“Pingdom is an important part of the tool suite that allows us to promise an service uptime close to 100%”
Accedo was founded ten years ago back in 2004, and today they have eleven offices and is headquartered in Stockholm, Sweden. Accedo work with app development for Smart/Connected TVs. They have developed apps for customers like HBO, Spotify, Disney, MTV and Viaplay. With more than 1000 deployed applications on more than 40 different platforms reaching more than 100 million households, Accedo supports most of the application platforms on the market today.
Fredrik Wallenius is the Head of IT & Operations at Accedo. “We have used Pingdom for many years. We needed a reliable and easy to configure way of monitoring the status of our systems” recalls Fredrik Wallenius.
Since that first initial contact Accedo’s use of Pingdom have evolved and today it is part of the tools they use every day. “The custom HTTP check is a very clever feature. This allows us to build in a health check API in our services that can make a detailed control” says Wallenius.
“Some of our most uptime critical services are not web sites but rather APIs. It can be complicated to judge if an API is fully operational by just calling one of the API calls. If you are (very) unlucky it can be so that only that API call is working but the rest of the service is down,” he says.

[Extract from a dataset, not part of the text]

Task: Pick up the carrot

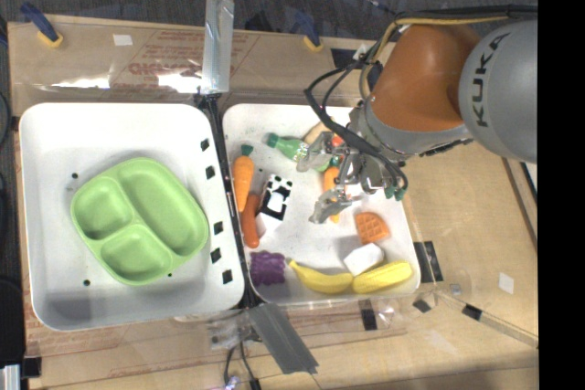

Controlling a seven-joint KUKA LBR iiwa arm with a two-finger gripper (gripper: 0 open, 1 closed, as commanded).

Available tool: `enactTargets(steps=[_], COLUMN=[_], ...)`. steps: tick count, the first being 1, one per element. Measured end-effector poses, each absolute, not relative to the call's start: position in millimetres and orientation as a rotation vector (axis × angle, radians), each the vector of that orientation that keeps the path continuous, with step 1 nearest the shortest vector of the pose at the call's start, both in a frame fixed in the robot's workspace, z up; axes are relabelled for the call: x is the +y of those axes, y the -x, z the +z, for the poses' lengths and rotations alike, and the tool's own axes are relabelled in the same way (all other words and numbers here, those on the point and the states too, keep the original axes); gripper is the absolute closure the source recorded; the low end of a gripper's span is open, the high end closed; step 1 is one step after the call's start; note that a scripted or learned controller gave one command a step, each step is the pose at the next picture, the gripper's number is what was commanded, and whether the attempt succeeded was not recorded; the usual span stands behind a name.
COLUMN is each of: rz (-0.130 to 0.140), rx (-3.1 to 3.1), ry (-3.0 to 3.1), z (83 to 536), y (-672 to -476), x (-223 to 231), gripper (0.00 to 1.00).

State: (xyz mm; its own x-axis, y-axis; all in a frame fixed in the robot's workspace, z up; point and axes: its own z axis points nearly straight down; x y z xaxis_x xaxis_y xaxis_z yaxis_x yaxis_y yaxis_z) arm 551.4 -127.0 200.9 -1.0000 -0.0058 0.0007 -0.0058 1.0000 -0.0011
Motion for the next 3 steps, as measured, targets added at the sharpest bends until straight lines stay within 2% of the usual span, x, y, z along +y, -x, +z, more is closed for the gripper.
enactTargets(steps=[1,2,3], rz=[0.000,0.001,0.004], rx=[-3.142,-3.146,-3.154], ry=[-0.003,-0.021,0.012], z=[92,103,199], y=[-583.1,-585.3,-633.0], x=[-177,-175,-158], gripper=[0.00,1.00,1.00])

In those cases Accedo often create a custom health check that resides “next to” the actual API and set up Pingdom to ping this health check.
“What the health check does when receiving a request is that itself makes requests to several parts of the API we are monitoring and only return an OK if all parts respond as expected. That way we can be sure that all parts of the system is operational using only one Pingdom check.”

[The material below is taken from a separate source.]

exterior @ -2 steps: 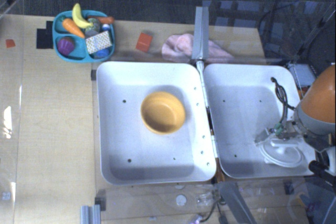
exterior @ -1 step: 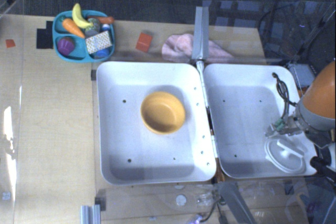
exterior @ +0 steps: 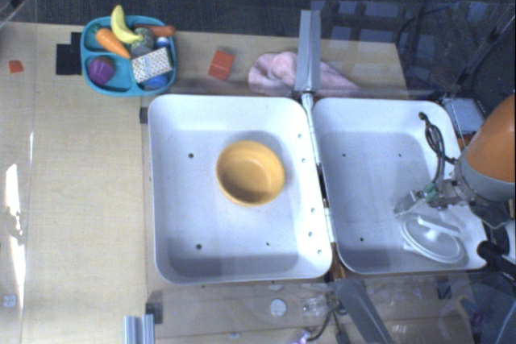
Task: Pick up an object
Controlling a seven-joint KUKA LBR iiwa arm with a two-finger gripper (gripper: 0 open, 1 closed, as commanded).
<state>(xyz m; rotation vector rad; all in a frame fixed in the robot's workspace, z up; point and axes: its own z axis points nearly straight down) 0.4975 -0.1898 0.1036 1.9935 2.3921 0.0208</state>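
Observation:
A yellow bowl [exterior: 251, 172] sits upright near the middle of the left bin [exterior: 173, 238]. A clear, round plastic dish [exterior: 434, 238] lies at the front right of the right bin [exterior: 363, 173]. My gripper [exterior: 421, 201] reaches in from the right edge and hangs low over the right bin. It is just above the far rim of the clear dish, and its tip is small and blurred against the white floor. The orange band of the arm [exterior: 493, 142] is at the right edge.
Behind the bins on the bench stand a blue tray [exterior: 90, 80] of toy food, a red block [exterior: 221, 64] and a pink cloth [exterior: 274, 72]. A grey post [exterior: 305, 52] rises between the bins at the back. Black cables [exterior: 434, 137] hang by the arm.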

One of Accedo’s biggest products is an App Store solution called Accedo Application Sphere used by several TV operators and manufacturers. There are millions of set-top-boxes and TVs throughout the world relying on that the API of this service is up in order to present their app content.
“We have this service deployed on several locations around the globe and even the slightest downtime will affect many end-users so it is crucial that our operation teams get notified immediately in case of events,” says Wallenius.
For their most important services and apps Accedo alert the operation team using both email, sms and phone by integrating with the Pagerduty service. During weekends when they have staff members on call the phone alert is the key to being able to keep the uptime they promise their customers.
“But we also use Pingdom alerts for less critical systems, for example several staging environments. Here we only use mail alerts since even if an action is needed it may not have to be done within minutes,” says Fredrik Wallenius.
Furthermore Accedo use the Pingdom reports as a basis for SLA follow-ups with several of their customers. “For these follow-ups it is important to have information from an unbiased and reliable source that both parties can trust,” he adds.
“Monitor as much as possible! Things will break and you will want to notice this before your customers do. The customers can often understand that there are occasional events of downtime but they will not accept you not knowing about it and not being able to afterwards tell them exactly what happened and when it happened,” Fredrik Wallenius concludes.